→ **Task objective**
The expected output is the line with "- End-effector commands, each" plus all lines after it to the end of the material below, reproduced exactly, with pictures omitted and nothing else included.

→ **Information shown**
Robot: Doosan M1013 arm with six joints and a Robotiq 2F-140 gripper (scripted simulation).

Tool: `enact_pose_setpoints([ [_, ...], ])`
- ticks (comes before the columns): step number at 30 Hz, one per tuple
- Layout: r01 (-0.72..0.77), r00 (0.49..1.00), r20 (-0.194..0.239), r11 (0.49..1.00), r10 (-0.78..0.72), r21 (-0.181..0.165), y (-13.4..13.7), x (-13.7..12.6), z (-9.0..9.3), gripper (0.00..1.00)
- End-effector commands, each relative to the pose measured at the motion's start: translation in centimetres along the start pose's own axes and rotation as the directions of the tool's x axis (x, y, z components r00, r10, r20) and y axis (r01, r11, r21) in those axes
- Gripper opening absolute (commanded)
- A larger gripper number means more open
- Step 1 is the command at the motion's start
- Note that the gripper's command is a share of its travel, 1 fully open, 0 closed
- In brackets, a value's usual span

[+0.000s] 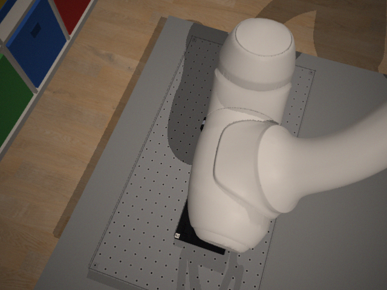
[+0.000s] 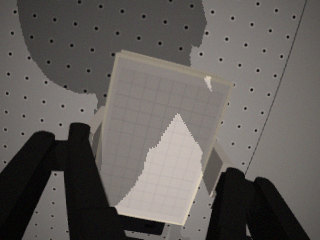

→ **Answer for this exercise**
- End-effector commands, each relative to the pose measured at the motion's start: translation in centimetres along the start pose's own axes and rotation as the directions of the tool's x axis (x, y, z components r00, r10, r20) and y axis (r01, r11, r21) in those axes
- Gripper opening absolute (commanded)
- A larger gripper number means more open
- Step 1 is the command at the motion's start
- Note that the gripper's command is a share of its travel, 1 fully open, 0 closed
- In brackets, a value's usual span

[+0.000s] 
[+0.000s] 

The response to the exercise is now finished.